TASK DIRECTIONS:
Whenever a line below includes "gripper", add it to the tally, then give the total and nothing more.

SUPPLIED DATA:

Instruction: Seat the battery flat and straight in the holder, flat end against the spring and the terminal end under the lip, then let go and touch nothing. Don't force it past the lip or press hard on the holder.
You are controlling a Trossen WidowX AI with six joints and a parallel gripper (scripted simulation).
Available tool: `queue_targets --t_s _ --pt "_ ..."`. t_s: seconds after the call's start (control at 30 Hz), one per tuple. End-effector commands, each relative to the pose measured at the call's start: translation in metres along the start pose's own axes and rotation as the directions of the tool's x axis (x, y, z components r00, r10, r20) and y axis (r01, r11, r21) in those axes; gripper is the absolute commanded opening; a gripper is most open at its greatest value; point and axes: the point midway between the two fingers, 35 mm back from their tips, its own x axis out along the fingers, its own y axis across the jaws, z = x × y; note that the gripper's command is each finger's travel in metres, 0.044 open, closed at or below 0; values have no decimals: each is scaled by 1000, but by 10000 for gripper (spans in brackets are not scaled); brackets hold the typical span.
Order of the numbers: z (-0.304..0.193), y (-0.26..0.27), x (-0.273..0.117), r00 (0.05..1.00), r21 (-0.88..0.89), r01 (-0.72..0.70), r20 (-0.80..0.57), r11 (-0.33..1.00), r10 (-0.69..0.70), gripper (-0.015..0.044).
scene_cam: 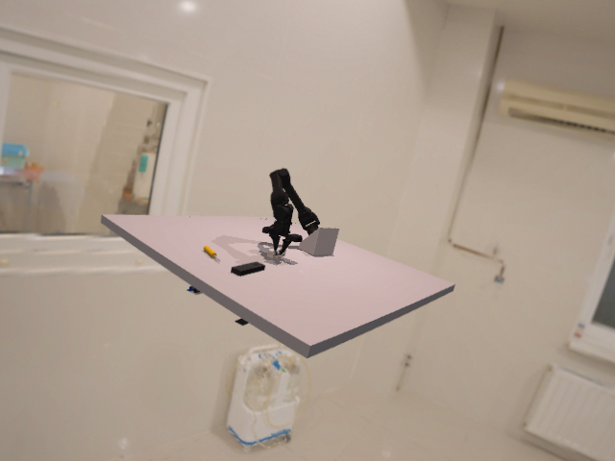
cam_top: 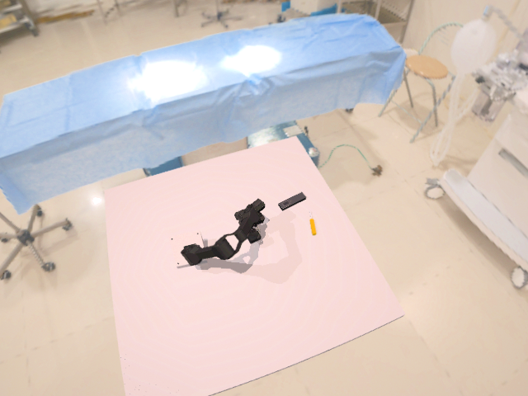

RESULT:
3